1.形成外科とは
ここでは、そもそも、形成外科とはどんな診療をするところなのか、みていきます。
形成外科とは...
ここに示すのは、昭和大学 鬼塚卓彌名誉教授が昭和40年代に作成された形成外科の定義です。
ことば使いはやや難しいですが、形成外科の治療対象を「醜状」という言葉で簡潔にまとめ、さらに、「手術」することは手段であって、最終的な「目的」は個人を社会に適応させることであると、形成外科の「使命」をまとめています。
2.私見:わたしの考える形成外科
ストレスによる十二指腸潰瘍とか、過労死、最近では大災害後の被災者の方が心的ストレスによって身体に異常を来した、という報道もしばしば耳にいたします。
内科学のなかでは「心療内科」という精神と肉体の病気の関連についての専門家がおられます。
これを英語では、Psycho-Somatic-Medicine (精神身体医学、心身医学)といいます。
(著者は実は医学生時代は、この心身医学にたいへん興味をもっていました。)
そして、形成外科というのは、鬼塚の定義にもあるように、身体の異常(形態的醜状)を外科手術で治療することで、患者さんの精神的、心理的な苦痛・悩みを取り除き、その結果、患者さんの社会復帰を促すということになります。
そこで、わたしは、内科の心身医学:Psycho-Somatic-Medicine (精神身体医学)に対して
Somato-Psychic-Surgery 身体-精神-外科学ともいうものが形成外科の根底にある考え方ではないかと思っています。
3.形成外科の歴史をふりかえる
古くて新しい医学:形成外科
紀元前6〜7世紀ごろにはインドの医師Susrutaによる鼻の形成手術が記録に残っています。その後,この医術はギリシア,ローマへと伝えられました。
16世紀にはイタリアに著名な形成外科医Tagliacozziが現れて形成外科の書を著しています。今でもイタリア法として名前が残っている上腕の皮膚を用いて鼻を再建する術式を考案した医師です。
しかし,当時のローマ教会によって
「人体は神の御手により作られたものであり,ヒトの手でこれを作るのは異端である」と非難されてしまい、その後19世紀までは,ほとんどみるべき進歩はありませんでした。
19世紀になると教会の権力も衰え,人権の尊重される社会へと変化してきたため,形成外科の存在価値が認められるようになりました。
また,20世紀の第一次,第二次世界大戦での多くの戦傷者の治療を行うことで、形成外科の技術は大きく発展したといえるでしょう。皮膚移植,顔面骨骨折の治療,その他の組織移植術などが大きく進展しました。

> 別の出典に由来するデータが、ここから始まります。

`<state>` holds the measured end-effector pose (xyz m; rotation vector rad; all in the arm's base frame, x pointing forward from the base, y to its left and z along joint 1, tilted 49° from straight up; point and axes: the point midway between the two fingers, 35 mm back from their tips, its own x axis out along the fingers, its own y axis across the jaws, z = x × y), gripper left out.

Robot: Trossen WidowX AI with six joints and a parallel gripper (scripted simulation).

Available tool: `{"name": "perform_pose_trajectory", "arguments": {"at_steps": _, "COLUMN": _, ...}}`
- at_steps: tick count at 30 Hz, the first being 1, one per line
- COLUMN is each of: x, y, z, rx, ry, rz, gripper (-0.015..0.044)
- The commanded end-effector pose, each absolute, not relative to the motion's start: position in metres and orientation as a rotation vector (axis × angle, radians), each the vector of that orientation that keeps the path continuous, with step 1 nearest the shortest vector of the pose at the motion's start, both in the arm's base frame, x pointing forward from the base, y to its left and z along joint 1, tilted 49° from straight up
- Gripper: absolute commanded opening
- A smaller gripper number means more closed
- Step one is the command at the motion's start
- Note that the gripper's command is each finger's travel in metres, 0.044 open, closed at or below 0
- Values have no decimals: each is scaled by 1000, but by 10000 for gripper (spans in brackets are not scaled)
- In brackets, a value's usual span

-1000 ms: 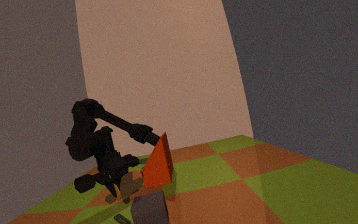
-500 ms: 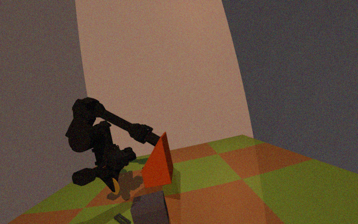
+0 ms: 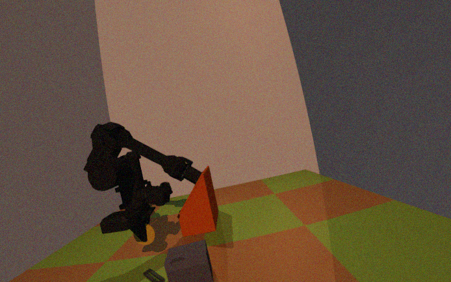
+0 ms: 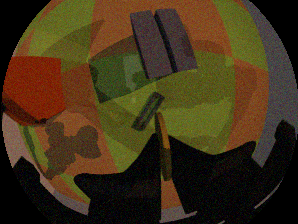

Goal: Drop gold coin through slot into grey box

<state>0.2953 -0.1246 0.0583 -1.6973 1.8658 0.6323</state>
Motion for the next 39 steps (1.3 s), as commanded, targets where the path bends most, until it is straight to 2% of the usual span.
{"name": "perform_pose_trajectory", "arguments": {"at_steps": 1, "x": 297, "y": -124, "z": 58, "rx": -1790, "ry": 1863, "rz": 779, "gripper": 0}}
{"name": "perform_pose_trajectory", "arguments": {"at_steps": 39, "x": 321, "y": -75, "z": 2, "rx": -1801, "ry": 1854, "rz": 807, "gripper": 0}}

なかでも「微小血管吻合」の進歩は,切断指の再接着で世間を驚かせましたが,形成外科領域での遊離組織移植だけでなく,現在では心臓の冠動脈バイパス手術や腎臓,肝臓などの移植など幅広い医療分野で活用されています。
日本での形成外科の歴史
明治時代以前は徳川幕府の鎖国政策により,日本の医療はいわゆる漢方が主流であり,西洋医学は長崎の出島から細々と入ってくるだけでした。
また,明治以降も日本では儒教の教えにある「親からもらった身体をキズつけてはいけない」という考え方や,葉隠にある「武士道とは死ぬこととみつけたり」という武士道精神のために,“形をなおす”形成外科手術は白眼視されていたようです。

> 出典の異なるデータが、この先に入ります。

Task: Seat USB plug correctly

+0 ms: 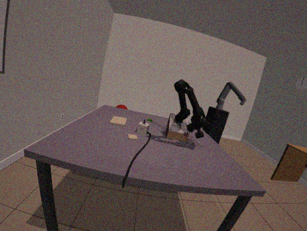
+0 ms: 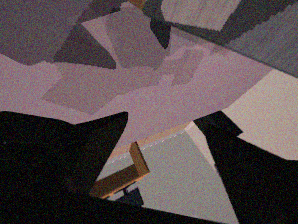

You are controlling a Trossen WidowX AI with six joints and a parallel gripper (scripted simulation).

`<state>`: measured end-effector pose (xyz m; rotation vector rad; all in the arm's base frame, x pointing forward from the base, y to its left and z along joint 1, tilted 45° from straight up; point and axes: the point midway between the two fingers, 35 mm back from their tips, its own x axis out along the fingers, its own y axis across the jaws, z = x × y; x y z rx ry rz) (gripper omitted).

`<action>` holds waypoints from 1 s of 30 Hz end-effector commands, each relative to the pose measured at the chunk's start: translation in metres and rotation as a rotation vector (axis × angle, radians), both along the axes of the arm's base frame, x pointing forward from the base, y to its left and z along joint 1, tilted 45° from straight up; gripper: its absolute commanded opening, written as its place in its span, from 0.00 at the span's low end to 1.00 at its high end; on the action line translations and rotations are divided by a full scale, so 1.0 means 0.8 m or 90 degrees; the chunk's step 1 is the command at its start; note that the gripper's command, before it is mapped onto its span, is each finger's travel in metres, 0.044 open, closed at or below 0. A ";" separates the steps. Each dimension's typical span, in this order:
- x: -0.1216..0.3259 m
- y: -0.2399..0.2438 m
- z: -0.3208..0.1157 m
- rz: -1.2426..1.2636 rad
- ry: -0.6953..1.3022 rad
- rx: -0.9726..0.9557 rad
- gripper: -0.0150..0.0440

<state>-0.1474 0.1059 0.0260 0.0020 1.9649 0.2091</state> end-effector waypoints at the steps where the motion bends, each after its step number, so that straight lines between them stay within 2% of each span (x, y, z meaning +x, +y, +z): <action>1: 0.000 0.001 0.000 0.000 0.000 0.002 0.98; 2: 0.001 0.004 0.001 0.000 -0.001 0.007 1.00; 14: 0.054 0.107 0.050 -0.078 0.004 0.119 1.00; 20: 0.108 0.167 0.094 -0.119 -0.007 0.236 1.00; 27: 0.168 0.197 0.124 -0.088 -0.124 0.379 1.00; 30: 0.212 0.204 0.132 -0.153 -0.145 0.373 1.00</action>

近代日本形成外科は,昭和33年に日本形成外科学会が組織されました。昭和50年には,厚生省から標榜科としての「形成外科」が認められ,一般の病院でも「形成外科」の看板を掲げて診療することが可能となりました。
また,美容整形といわれていた「美容外科」も昭和53年には,標榜科として認められました。
形成外科の存在価値とは
大昔から医学には、手術治療を行う外科と、薬物治療をする内科がありました。
そしてどんな手術も、すべて外科が行っていました。その後、医学が進歩してくるなかでより細かい専門にわかれてきたのです。
口唇口蓋裂や、多指症、小耳症などのこどもの先天的な病気を、「外科・脳外科」などと協力しまた、その技術も吸収した上で「形成外科医」が扱うことで、こうした分野は発展してきました。

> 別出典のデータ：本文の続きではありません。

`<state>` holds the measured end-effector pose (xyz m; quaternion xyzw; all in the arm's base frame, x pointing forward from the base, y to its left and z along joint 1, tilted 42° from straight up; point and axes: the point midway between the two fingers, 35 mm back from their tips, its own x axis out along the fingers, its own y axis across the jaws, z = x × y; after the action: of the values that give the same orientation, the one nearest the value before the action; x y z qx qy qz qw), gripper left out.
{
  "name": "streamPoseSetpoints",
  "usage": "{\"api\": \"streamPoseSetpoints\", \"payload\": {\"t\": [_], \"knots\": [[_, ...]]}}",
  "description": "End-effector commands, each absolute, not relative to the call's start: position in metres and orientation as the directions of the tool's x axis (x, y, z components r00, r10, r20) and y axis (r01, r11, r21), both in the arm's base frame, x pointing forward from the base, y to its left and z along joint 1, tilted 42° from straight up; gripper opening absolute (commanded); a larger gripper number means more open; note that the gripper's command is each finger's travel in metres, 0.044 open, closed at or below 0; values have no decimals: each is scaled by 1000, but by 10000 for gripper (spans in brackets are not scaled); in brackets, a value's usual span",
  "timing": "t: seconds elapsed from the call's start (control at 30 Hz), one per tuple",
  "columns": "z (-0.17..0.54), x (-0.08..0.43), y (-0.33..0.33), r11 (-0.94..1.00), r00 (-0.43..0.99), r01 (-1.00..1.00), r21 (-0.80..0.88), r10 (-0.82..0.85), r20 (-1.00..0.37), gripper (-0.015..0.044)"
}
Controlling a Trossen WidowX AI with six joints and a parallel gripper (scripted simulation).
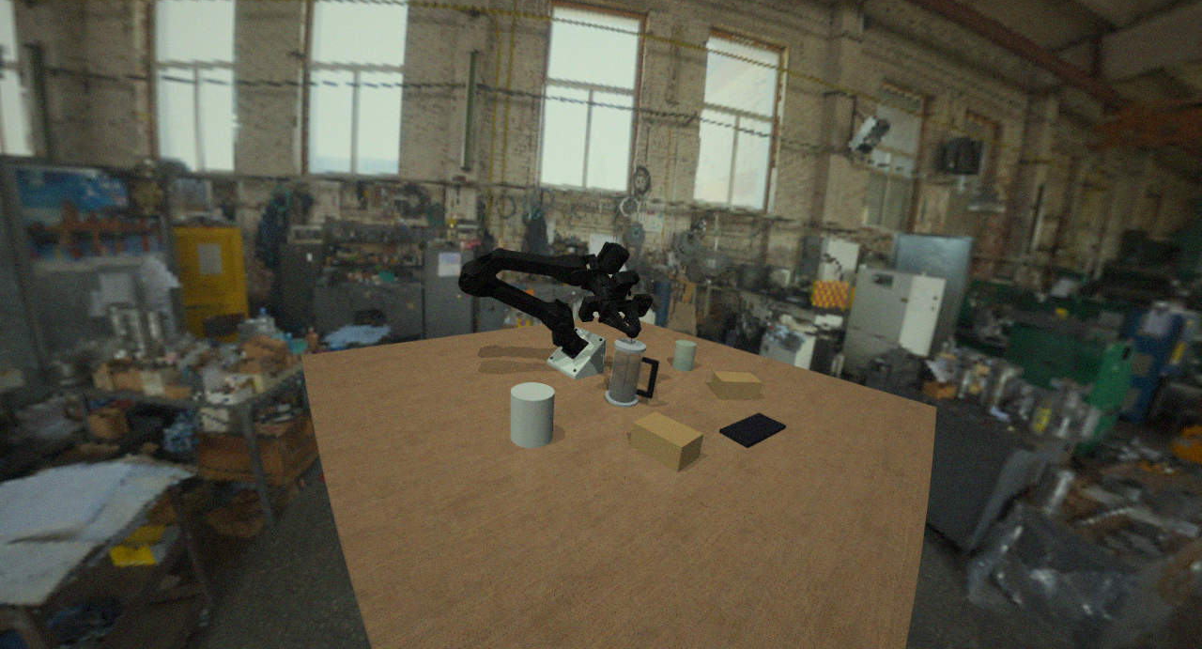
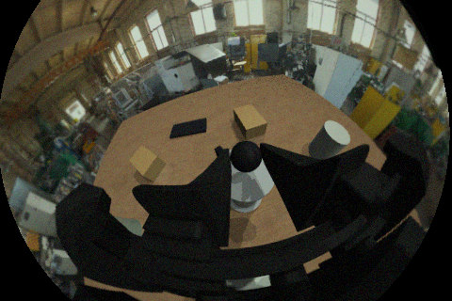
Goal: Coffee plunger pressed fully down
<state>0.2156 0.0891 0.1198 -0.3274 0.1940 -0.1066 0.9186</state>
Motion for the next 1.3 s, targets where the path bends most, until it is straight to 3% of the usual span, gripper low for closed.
{"api": "streamPoseSetpoints", "payload": {"t": [0.0, 0.43, 0.83, 1.27], "knots": [[117, 216, 86, 755, 897, 64, -652, -330, -293, 125], [120, 216, 89, 762, 902, 69, -643, -323, -286, 125], [120, 216, 89, 762, 902, 69, -643, -323, -286, 440], [159, 202, 127, 761, 893, 58, -647, -330, -308, 440]]}}
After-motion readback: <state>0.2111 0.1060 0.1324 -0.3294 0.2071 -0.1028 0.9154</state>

また、皮膚移植手術も昔は一般外科の仕事でした。(昭和30年ころは、うまく皮膚が移植できないことも多かったそうです)しかし、皮膚を単に移植するだけでなく、よりきれいに生着させることが求められてくると、医師の方にもより高度な技術を習得した専門家が必要になってきたのです。
その他、たとえば顔面に発生したガンの治療技術がすすみ、進行したガンも広範囲に外科手術を行うようになると、ガンをとった後に顔を再建することが重要になってきます。そこで、そのような再建手術のエキスパートとしても形成外科が注目されるようになります。